Researchers are testing whether a routine blood sample could help flag depression earlier, using measures of biological aging in specific immune cells. The work adds to a growing push for objective biomarkers that could complement symptom-based mental health screening.
The study, published in The Journals of Gerontology: Series A, examined epigenetic changes that act like molecular timestamps on DNA. These so-called epigenetic clocks estimate biological age, which can advance faster than chronological age under stress, illness, or other factors.
Why depression has been hard to test
Depression is typically diagnosed through clinical interviews and questionnaires, not lab confirmation, partly because the condition can look very different across patients. Some people primarily experience somatic symptoms such as sleep and appetite changes, while others struggle most with mood and cognition, including hopelessness and loss of pleasure.
That variability can complicate detection, especially when physical symptoms overlap with other chronic conditions. Clinicians may order bloodwork to rule out medical causes, but there is still no widely accepted biological test that can confirm depression on its own.
Monocytes emerge as a key signal
The research analyzed data from 440 women, including 261 living with HIV and 179 without HIV, drawing on the long-running Women’s Interagency HIV Study. Depression symptoms were assessed using the Center for Epidemiologic Studies Depression Scale, a 20-item tool that captures both somatic and non-somatic features.
Blood samples were used to calculate epigenetic aging in two ways: a broad measure across multiple cell types and a monocyte-focused clock. Monocytes are white blood cells involved in immune responses and inflammation, processes increasingly studied for their links to mental health.
The monocyte-specific aging measure tracked most strongly with non-somatic depression symptoms such as anhedonia, hopelessness, and a sense of failure, in women with and without HIV. By contrast, the broader multi-tissue aging measure did not show the same relationship, suggesting the signal may be cell-type specific.

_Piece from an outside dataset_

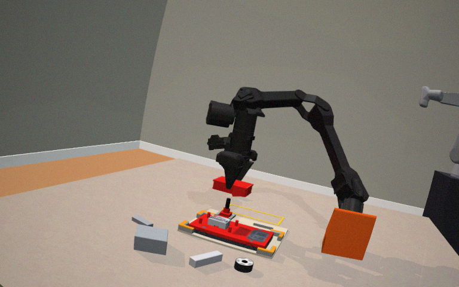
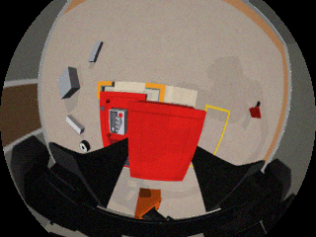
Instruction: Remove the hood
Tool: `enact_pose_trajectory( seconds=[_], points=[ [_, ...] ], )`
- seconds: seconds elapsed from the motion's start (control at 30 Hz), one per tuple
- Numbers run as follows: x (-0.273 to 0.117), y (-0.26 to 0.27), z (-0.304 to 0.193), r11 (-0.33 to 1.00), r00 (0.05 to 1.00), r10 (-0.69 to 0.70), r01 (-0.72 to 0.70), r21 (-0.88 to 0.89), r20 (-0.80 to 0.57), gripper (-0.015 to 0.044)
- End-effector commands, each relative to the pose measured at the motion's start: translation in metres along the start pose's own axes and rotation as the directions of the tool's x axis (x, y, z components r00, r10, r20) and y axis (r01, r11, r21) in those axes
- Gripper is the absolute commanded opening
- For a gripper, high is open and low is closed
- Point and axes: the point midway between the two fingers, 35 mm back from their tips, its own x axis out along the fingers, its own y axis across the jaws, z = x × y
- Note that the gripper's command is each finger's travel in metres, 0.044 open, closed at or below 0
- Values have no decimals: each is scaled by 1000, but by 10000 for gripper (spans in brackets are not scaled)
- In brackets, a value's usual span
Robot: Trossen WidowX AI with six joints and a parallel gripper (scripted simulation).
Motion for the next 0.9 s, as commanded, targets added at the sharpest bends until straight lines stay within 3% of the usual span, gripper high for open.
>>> enact_pose_trajectory(
  seconds=[0.0,0.87],
  points=[
    [0,-16,-3,1000,1000,-5,5,-5,-1,0],
    [-2,-114,-31,1000,1000,-13,13,2,0,0]
  ],
)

What this could change in care
The authors caution that the findings are not yet ready for clinical use and do not mean a single blood draw can diagnose depression today. Larger studies, replication in different populations, and clearer thresholds would be needed before a test could be validated for real-world screening.
Still, the results point to a possible path toward earlier, more precise detection, particularly for people whose physical symptoms might be attributed to other illnesses. If confirmed, immune-cell epigenetic measures could also support more personalized care by helping researchers distinguish depression subtypes and refine treatment matching.